On December 14, 2008, Peppers Pride gave 7 to 12 pounds against a field in the $125,000 New Mexico State Racing Commission Handicap. By winning, she extended her record to 19 straight victories.

Allen announced he had retired his mare on January 16, 2009. "She’s smart, and you can rate her; you can really do anything with her,” Allen said. “She just seems like she wants to win. She’s a wonderful mare. We would love to retire her undefeated, but more than anything else, we want to retire her sound; she’s been so good to us. We’ve had a little criticism for not running her in open company and not running her in this or that and all this other stuff.

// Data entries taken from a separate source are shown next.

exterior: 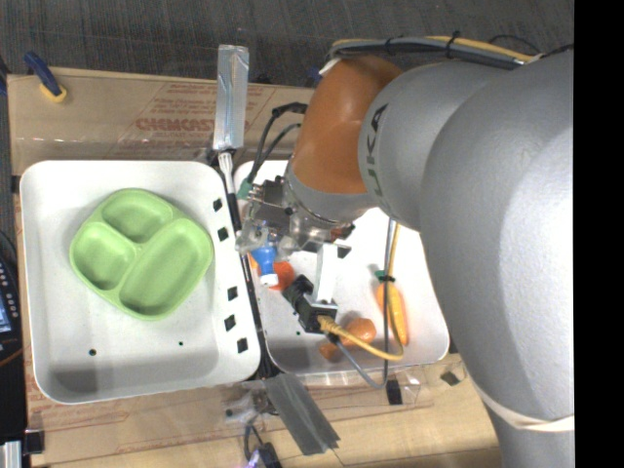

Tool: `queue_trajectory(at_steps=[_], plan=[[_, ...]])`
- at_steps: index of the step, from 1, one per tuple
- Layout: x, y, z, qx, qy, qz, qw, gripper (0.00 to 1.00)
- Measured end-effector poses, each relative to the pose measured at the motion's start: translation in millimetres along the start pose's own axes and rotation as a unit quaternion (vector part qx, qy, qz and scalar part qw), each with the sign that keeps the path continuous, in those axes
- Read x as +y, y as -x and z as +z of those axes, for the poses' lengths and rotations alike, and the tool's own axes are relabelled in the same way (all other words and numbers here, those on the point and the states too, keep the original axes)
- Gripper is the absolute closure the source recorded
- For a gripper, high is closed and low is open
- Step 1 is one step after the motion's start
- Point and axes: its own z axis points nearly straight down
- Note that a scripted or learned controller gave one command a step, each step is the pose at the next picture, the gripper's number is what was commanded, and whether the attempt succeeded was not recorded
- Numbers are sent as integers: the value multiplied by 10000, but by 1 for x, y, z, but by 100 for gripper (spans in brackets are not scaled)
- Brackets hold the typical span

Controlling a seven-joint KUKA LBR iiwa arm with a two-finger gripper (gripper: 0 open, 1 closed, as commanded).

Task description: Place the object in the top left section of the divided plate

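Green divided plate (142, 252) in left bin (58, 359), hand (261, 234) low over right bin (429, 344) — blue-orange object (267, 266) beneath, orientation and grip unclear

bins (39, 261): 2 | divided plate (142, 252): 1 | carrot (394, 312): 1

Divided plate (141, 253): light green, three sections, sits flat in left bin (49, 291), upper-centre area, all sections bare. Object (270, 267): small blue-and-orange item, lying in right bin (429, 344) near its left wall, partly hidden; exact shape unclear.
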Motion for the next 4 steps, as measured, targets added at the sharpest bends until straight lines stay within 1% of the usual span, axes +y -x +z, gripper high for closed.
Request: queue_trajectory(at_steps=[1, 2, 3, 4], plan=[[-59, -13, -9, 0, 18, -33, 10000, 100], [-62, -83, -82, 10, 33, 766, 9971, 100], [-13, -128, -74, 6, 29, 1982, 9802, 100], [16, -151, -122, 18, 46, 3107, 9505, 100]])
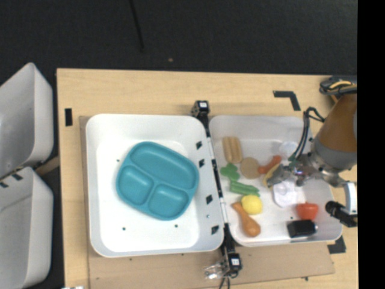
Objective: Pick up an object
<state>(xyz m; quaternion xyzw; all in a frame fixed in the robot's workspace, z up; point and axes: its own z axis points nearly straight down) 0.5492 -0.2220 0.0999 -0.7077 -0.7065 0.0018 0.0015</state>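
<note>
The right bin [264, 125] holds several small items: a tan bread roll [231, 149], a round tan disc [249, 167], green pieces [243, 188], a yellow lemon [252, 205], an orange drumstick shape [248, 223], a white crumpled piece [285, 194], a red piece [307, 210] and a black block [301, 227]. My gripper [284, 174] reaches in from the right, low over the middle of this bin. It sits just above the white piece and beside a small orange-red item [269, 165].
In the left bin [99, 221] lies a teal divided plate [157, 179]. Black clips [200, 108] mark the seam between the bins. The arm's grey wrist and orange band [338, 131] cover the right bin's far right side. White padded blocks [21, 119] stand off the bench at left.
</note>
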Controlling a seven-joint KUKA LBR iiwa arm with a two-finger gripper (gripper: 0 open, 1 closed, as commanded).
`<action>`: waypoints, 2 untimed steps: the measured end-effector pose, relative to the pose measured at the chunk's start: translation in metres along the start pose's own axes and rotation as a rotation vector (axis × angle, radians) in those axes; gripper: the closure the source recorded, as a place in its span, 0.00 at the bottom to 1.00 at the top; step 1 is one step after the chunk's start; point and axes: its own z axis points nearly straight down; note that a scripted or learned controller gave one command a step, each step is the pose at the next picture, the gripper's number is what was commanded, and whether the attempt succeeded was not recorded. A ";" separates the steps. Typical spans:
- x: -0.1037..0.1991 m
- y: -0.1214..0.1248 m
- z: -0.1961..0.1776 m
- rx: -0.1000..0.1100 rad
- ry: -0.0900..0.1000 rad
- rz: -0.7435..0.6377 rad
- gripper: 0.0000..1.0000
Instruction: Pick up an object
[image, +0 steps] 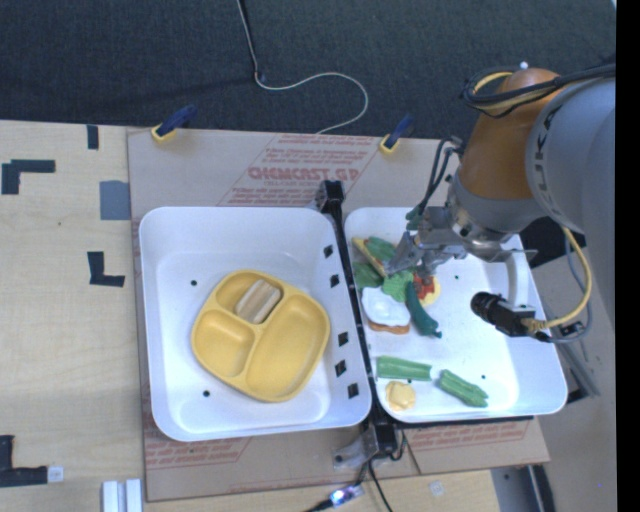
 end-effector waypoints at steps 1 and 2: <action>0.015 0.047 -0.008 0.000 0.000 0.001 1.00; 0.015 0.087 0.007 0.002 -0.002 0.002 1.00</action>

But Joel Marr said it best, ‘If it’s so easy, I’m surprised there haven’t been 100 of them like her.’”

Peppers Pride won the horseraceinsider.com award for Overachiever of the Year 2008 Insider Award: "To the history making little New Mexico-bred filly that could, Peppers Pride."

==Breeding record==
Peppers Pride was retired to Taylor Made Farm in Nicholasville, Kentucky. At WinStar Farm in Versailles, Kentucky, she was bred to Tiznow in 2009 but lost the foal. On March 27, 2010, she was bred to Distorted Humor, also standing at WinStar, and produced a chestnut filly on February 19, 2011. She was bred back to Distorted Humor and produced a colt in 2012. Her next foal was a Malibu Moon colt born on February 22, 2013. She was then bred to the Darley stallion Hard Spun, producing a colt on March 1, 2014. In March 2016 she was confirmed in foal to 2015 Triple Crown champion American Pharoah, but lost the foal due to a twisted umbilical cord. Bred back to American Pharoah, Peppers Pride produced a foal in 2018, named American Pepper. Her last foal, a filly, was by California Chrome and was born on February 10, 2019, just seven months before her death.

==Death==
Peppers Pride was euthanized on September 19, 2019, at Taylor Made Farm, due to complications from laminitis.